America

This Southern Staple Is Pure Gold

When Scotty Scott was about 8 years old, his aunt Yvonne made him stem pounds and pounds of green beans for a big holiday dinner. Young Scotty figured that if he intentionally left on some of the ends and kept most of the pods long and floppy — in other words, did a bad job — he’d never again be tasked with such an arduous responsibility. But Aunt Yvonne caught on quickly. “What are you doing, man?” she asked when she saw his pile of odds and ends. “No, no, no, no — get back in there! You know how to snap beans.”

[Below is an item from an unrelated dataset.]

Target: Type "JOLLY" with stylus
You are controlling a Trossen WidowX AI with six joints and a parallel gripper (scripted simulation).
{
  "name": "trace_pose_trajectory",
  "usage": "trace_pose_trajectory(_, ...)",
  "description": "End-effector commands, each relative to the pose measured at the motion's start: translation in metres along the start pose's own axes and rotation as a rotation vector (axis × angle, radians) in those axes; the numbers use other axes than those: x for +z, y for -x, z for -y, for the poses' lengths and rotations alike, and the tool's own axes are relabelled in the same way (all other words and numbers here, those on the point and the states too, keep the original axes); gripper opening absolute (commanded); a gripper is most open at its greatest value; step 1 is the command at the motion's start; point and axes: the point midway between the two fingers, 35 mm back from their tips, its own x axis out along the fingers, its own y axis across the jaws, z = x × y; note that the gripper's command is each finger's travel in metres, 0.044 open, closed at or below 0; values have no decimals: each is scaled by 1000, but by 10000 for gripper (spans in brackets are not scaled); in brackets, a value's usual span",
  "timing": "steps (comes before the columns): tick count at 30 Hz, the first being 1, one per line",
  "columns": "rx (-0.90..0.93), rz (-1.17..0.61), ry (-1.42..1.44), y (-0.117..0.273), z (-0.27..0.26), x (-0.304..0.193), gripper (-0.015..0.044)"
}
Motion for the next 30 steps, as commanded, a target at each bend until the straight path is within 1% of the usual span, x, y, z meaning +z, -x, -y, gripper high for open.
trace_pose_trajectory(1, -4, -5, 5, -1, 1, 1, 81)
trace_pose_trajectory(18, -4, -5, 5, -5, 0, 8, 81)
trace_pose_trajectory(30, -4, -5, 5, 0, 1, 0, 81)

Recipe: Braised Green Beans and Potatoes


Now, many years out, Scott can describe the metrics of green-bean snapping by the inch. It is, for him, always a judgment call. “If the bean is five inches long, then you can keep it whole,” he says. “But if it’s, you know, seven inches, then you break it in half.”

Frankly, I’d rather sift flour into a small bowl, peel potatoes with a dull paring knife or winkle out pomegranate arils wearing a white T-shirt than sort through green beans. That’s how much I love Scott’s take on the vegetable, from his debut cookbook, “Fix Me a Plate.” Slow-braised in rich, savory chicken stock, fortified with ham hock, paprika, garlic, onion and bay, this stewy Southern staple feels at once homey and celebratory. And, like the most reliable articles of clothing, it can transform depending on the need: from side dish to soup lunch to the most nourishing leftovers. When you’re eating a bowl of this on a cool afternoon, each succoring spoonful is a reminder of how hard you worked to get to that point — especially if you took the time to stem your own beans.

Botanically, a green bean is the unripe fruit of a common bean, whose young pods we can eat; its inner seeds darken in color and its sugars turn to starch when left (or forgotten) on the bush or pole. Of course, you could buy green beans, already stemmed, even washed and “ready to eat,” but they’ll have been slowly molding in their wet plastic bags, sitting on the grocery-store shelf. Buying them fresh, as from a farmers’ market, is worlds better, and the effort never more apparent than when you braise them. Not only do fresh beans keep their structure, but they also imbue the simmering liquid with an inimitable goldenness that comes from coaxing out their greenness.

There’s a time and a place for crunchy haricots verts (with slivered almonds, which Scott calls “skinny nuts”). Cooked just a bit longer — all the way through — a green bean can become its fullest self. A little oxidized and browned, sure, but what’s wrong with age and experience? When you prepare them this way, their underappreciated sweetness comes through, injecting whatever dish you’re cooking and seasoning everything with its essence.

One recent day, after begrudgingly stemming a pound of green beans for a curry, I had to resist my temptation to do what I’ve always done: throw them into the pan toward the end of cooking so that they remain tender-crisp. But remembering what Scott taught me, I plunged them in at the start and let them simmer away as I happy-houred over a bowl of potato chips with my partner. The resultant sauce was rich and deep, the same kind of magic that’s in a bowl of Scott’s braised green beans and potatoes.

In that simple but powerful recipe, bean and broth are alpha and omega, enhanced by onion and garlic powders, in addition to fresh. Here, the muskier dried versions of these alliums aren’t redundant; they lend fortification to the savory structure that only onion and garlic can build. The potatoes, simmered until soft and fuzzy at the edges, make this holiday side dish — served, please, with a slotted spoon as part of a buffet plate — feel more like a complete meal. The ham hock (or smoked turkey leg) isn’t just an afterthought, he says. Picked off the bone and chunked into a bowl with the green beans and their rich broth, the meat is a reminder of the soft but important boundary between special and ordinary.

Scott turned 50 this year, but he’s still the same latchkey kid who watched his mother come home from work to put on a pot of green beans, only to leave for a second job. “Will you stir these while I’m gone?” she asked him, so that dinner would be ready by the time she got home. These might just look like regular old beans to a stranger, but to those in the know, they contain the work of three generations of cooks, who started as bean stemmers and graduated to pot stirrers. Like a green-bean plant, the life cycle of a recipe — a good one — can last forever, so long as you keep picking the fruit.